Leadership vs Management: that old question

I am designing a conference program at the moment around the topic of leadership.  Looking around, i noticed this little quote by Steve Denning:

Managers are expected to accept whatever the organization wants and to make that happen. By contrast, leaders often challenge what the organization says it wants and create new goals.

That’s a nice little distinction that I am sure to use time and time again. 


8 Responses to Leadership vs Management: that old question

  1. Sue Massey says:

    I found your site on google blog search and read a few of your other posts. Keep up the good work. Just added your RSS feed to my feed reader. Look forward to reading more from you.

    – Sue.

  2. Henry Pym says:

    Leadership ?
    A novel concept for the VPS.
    Good luck in your endeavours.

  3. Henry
    Do I detect a hint of sarcasm there?
    Or perhaps you have been witness to too much mutton dressed as lamb (or is that management dressed as leadership).

  4. Henry Pym says:

    Sadly yes, there is a hint of irony there.

    One tires of those high in the public sector org charts who for years have been “talking the talk” about leadership, but have proven totally incapable of “walking the walk.”

    They understand the written concepts of leadership as opposed to managing, however have no stomach for the changes needed to deliver it.

  5. Dear Henry – you speak as if from years of experience of public sector management rather than public sector leadership.
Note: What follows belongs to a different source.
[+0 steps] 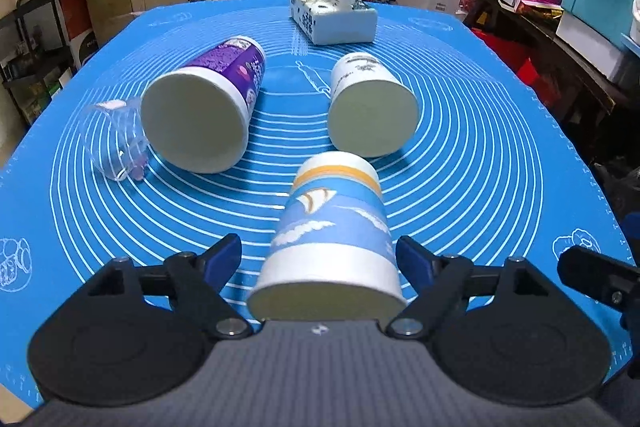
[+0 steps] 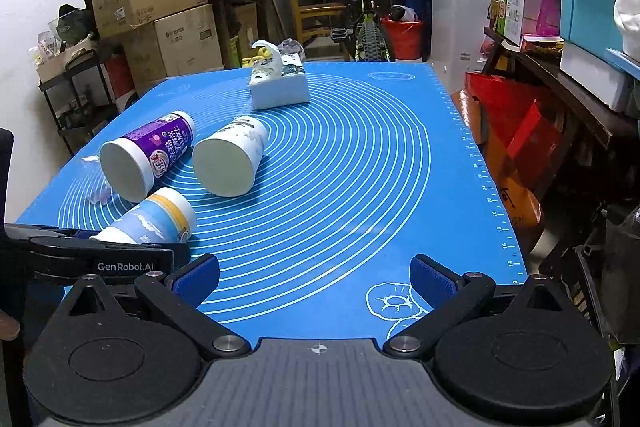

The move towards agile government is very interesting – about how to design organisations for speed rather than for efficiency – another novel concept!

  6. Elijah Bailey says:

    I agree with Henry,

    A govt org designed for agility rather than efficiency is an interesting concept, not a wholly novel one however given than govt appears to have never had efficiency in mind.

    Agility and speed however are very interesting concepts. but I fear our attempts to skin these bananas will make the turning circle of the QE2, look like a spinning top.

  7. Nerida Hart says:

    The problem is that most public sector organisations are scared Sh**less by true leadership and those that are willing to take a calculated risk for change. They hide behind very traditional managment and call it leadership – usually it means don’t do anything that might end up in Senate Estimates(even if ending up there may expose really good practice and leadership and you can fully explain actions and make change)

  8. Henry Pym says:

    An excellent observation Nerida. Your sentiments are so in line with mine I feel like I know you. There is the eternal compromise between what is better for the greater good and what it takes to keep your minister happy.

    The days of frank and fearless advice from public servants to their ministers are disappearing, as few are willing to tell the politicians what they don’t what to hear. I think the terminology for this type of honest approach these days is “career limiting move.”

    Public servants are quite justifiably no longer willing to stick their head above the parapet and so a culture of toadying and servility is perpetuated.

    If a great initiative is not politically expedient or a vote catcher its not on the radar.